In THE SEVEN CIRCLES, Luger and Collins share intimate stories from their life journeys growing up in tribal communities, from the Indigenous tradition of staying active and spiritually centered through running and dance, to the universal Indigenous emphasis on a light-filled, minimalist home to create sacred space.
With warmth and generosity—and 75 atmospheric photographs by Collins throughout—THE SEVEN CIRCLES
teaches us how to connect with nature, with our community, and with ourselves, and to integrate ancient Indigenous philosophies of health and wellbeing into our own lives to find healing and balance.

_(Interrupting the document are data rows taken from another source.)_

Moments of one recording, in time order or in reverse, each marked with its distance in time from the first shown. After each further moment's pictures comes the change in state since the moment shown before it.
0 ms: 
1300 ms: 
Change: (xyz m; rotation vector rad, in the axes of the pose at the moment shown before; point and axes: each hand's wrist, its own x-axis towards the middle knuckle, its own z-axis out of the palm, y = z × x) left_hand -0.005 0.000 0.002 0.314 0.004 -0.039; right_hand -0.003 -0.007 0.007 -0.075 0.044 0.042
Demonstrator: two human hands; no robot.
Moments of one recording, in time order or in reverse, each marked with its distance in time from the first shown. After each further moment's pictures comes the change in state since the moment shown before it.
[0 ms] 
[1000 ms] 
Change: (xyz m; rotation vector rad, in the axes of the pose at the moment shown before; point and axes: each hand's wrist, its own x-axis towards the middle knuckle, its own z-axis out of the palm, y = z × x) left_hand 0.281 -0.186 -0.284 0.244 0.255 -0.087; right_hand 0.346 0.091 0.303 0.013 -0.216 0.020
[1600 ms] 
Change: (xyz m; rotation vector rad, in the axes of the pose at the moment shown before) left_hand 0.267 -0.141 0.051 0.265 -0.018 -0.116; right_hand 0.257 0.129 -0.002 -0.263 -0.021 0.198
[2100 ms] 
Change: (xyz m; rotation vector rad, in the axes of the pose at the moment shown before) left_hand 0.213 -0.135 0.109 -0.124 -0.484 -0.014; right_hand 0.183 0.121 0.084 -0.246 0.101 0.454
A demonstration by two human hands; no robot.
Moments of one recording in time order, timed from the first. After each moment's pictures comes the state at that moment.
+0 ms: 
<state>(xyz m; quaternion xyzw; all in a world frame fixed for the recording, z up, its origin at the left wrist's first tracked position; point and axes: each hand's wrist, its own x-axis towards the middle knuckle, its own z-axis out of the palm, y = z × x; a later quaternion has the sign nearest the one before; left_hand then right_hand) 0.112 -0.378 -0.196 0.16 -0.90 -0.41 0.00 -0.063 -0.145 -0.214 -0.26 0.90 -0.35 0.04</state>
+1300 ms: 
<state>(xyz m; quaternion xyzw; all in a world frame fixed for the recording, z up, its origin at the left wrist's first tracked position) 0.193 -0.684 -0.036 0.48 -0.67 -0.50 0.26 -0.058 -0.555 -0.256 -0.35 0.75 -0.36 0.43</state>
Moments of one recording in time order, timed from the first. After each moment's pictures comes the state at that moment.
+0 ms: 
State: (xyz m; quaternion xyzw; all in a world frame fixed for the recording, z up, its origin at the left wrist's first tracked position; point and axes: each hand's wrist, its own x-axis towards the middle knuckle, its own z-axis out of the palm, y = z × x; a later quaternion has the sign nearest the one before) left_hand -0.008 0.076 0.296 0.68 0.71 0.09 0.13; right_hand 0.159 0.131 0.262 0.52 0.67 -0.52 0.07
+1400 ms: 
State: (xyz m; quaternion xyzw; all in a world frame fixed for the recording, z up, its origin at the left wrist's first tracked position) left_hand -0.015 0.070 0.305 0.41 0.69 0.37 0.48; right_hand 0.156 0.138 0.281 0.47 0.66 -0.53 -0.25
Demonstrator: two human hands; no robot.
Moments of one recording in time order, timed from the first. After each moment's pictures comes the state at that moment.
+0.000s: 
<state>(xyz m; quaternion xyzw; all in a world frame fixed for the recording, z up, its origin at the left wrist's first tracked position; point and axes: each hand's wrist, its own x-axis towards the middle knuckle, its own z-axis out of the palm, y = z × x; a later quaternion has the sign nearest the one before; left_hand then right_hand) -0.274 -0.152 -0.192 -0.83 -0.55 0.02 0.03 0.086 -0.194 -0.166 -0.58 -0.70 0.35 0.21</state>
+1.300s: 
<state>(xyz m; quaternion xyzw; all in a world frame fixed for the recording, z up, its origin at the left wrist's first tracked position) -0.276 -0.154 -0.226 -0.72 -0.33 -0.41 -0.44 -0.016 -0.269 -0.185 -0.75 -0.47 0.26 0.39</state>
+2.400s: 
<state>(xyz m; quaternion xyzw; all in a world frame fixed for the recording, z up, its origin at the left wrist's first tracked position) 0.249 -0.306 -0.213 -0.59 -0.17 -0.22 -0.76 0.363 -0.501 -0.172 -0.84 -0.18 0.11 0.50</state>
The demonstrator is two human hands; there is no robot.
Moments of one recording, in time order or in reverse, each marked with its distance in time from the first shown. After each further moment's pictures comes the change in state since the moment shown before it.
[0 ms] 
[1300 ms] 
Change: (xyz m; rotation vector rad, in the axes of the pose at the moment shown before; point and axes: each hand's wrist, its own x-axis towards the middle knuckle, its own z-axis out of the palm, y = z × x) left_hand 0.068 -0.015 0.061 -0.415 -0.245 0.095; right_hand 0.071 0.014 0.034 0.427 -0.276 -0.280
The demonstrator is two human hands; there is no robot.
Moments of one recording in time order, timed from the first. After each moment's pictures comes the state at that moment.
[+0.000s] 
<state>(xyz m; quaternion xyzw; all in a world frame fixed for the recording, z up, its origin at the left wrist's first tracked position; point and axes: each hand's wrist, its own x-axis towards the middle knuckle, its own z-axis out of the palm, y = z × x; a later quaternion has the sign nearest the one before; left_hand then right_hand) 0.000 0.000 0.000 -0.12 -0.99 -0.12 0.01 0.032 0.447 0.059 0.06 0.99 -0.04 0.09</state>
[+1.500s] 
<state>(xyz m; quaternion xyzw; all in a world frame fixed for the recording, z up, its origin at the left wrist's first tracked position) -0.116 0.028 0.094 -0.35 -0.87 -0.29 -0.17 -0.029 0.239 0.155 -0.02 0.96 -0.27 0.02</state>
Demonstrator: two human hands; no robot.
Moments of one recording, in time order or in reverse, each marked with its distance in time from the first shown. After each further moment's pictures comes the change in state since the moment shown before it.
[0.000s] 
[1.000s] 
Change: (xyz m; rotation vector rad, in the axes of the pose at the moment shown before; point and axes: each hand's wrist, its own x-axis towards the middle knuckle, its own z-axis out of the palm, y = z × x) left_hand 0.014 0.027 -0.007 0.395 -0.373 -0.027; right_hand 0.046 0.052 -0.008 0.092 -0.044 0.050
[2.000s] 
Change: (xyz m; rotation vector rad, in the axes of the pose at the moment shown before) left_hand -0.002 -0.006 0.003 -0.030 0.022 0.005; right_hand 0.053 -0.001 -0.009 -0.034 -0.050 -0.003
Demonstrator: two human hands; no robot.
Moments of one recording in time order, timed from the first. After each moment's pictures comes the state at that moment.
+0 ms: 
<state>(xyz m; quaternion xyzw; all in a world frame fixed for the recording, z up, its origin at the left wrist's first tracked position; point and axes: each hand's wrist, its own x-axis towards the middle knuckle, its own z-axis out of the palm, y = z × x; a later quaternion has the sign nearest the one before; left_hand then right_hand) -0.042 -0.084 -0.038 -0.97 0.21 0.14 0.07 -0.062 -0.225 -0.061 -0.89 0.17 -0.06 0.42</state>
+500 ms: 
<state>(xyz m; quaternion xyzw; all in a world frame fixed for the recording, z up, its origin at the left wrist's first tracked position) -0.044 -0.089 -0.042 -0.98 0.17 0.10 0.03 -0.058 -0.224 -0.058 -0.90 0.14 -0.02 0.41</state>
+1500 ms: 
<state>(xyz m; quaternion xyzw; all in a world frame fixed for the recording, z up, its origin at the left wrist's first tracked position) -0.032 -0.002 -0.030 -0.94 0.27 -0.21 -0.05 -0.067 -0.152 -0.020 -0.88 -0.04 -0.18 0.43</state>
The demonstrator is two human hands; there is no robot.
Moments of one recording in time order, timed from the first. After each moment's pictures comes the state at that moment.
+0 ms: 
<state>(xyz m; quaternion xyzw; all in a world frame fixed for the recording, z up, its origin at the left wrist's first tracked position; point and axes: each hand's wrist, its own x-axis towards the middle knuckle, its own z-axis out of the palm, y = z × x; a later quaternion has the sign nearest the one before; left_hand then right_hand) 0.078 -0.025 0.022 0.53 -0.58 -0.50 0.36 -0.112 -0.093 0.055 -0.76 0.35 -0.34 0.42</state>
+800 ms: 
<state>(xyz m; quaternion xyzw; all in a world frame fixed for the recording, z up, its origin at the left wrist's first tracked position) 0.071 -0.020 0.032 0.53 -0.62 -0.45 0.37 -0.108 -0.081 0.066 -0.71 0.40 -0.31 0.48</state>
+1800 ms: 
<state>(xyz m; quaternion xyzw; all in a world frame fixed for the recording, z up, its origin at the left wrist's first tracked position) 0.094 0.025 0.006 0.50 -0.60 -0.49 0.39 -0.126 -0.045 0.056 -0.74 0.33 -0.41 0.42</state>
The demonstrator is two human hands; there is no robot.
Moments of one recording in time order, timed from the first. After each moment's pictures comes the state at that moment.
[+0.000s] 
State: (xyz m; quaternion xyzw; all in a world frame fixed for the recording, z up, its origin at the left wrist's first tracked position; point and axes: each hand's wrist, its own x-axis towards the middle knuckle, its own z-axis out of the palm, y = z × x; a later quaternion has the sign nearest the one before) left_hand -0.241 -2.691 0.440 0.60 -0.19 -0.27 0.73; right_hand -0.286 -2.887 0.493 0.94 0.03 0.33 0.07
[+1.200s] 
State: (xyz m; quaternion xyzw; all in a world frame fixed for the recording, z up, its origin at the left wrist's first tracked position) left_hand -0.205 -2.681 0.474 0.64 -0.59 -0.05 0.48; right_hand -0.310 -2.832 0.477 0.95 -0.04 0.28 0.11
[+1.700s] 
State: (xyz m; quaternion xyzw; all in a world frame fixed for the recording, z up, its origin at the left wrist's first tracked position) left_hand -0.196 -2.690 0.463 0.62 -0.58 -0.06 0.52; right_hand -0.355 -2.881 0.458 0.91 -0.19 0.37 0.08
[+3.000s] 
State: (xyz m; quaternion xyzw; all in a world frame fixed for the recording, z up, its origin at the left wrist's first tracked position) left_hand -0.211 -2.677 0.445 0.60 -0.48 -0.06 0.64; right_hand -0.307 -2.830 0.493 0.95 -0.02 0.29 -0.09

Chelsey Luger and Thosh Collins are cofounders of the Indigenous wellness organization Well for Culture, for which they conduct workshops and keynote speaking engagements around the world with universities, non-profit organizations, and corporations such as Nike, Adidas, Google, and Equinox. Their work has been featured in numerous publications including The New York Times, BBC World News, Shape, Bon Appetit, Well + Good, and the Nike N7 campaign, among other outlets. They live in Arizona with their two daughters.

RECOVERY TAKES FLIGHT de Scott Weidensaul

Through active conversations with biologists, conservationists and others around the globe, world-renowned naturalist Scott Weidensaul explores the groundbreaking progress that’s being made for birds.

RECOVERY TAKES FLIGHT:
Saving Birds (and Saving The World)
by Scott Weidensaul
W.W. Norton, Fall 2025
(via Sterling Lord Literistic)

As grim as the recognition that we’ve lost nearly 3 billion birds—a third of our avifauna in North America, in the past 50 years—may be, there are many places where the tide is being turned. Globally, at scales hyperlocal or hemispherically immense, work is being driven not just by scientists and conservation professionals but also by average people—ranchers in the West, rice farmers in Colombia, Indigenous Dene communities in Canada, poor rural women in India, isolated Polynesian islanders, rural villages in the Carpathian Mountains, and many more. And because birds are so diverse, so ubiquitous, and with their migrations cover virtually every square mile of the planet’s surface, if we can create a planet that works for birds, it will work for everything else, including us.

*A Pulitzer Prize finalist
*A New York Times bestselling author

Scott Weidensaul is a Pennsylvania-based naturalist and one of the most respected natural history writers in the US. He was a finalist for the 2000 Pulitzer Prize in general nonfiction for his book Living on the Wind: Across the Hemisphere With Migratory Birds, and has written more than 30 books on birds. He is a contributing editor to Audubon magazine and a columnist for Bird Watcher’s Digest. For the past 20 years Weidensaul has overseen one of the largest owl-migration research projects in the country, and he is one of fewer than 200 licensed hummingbird banders in the world.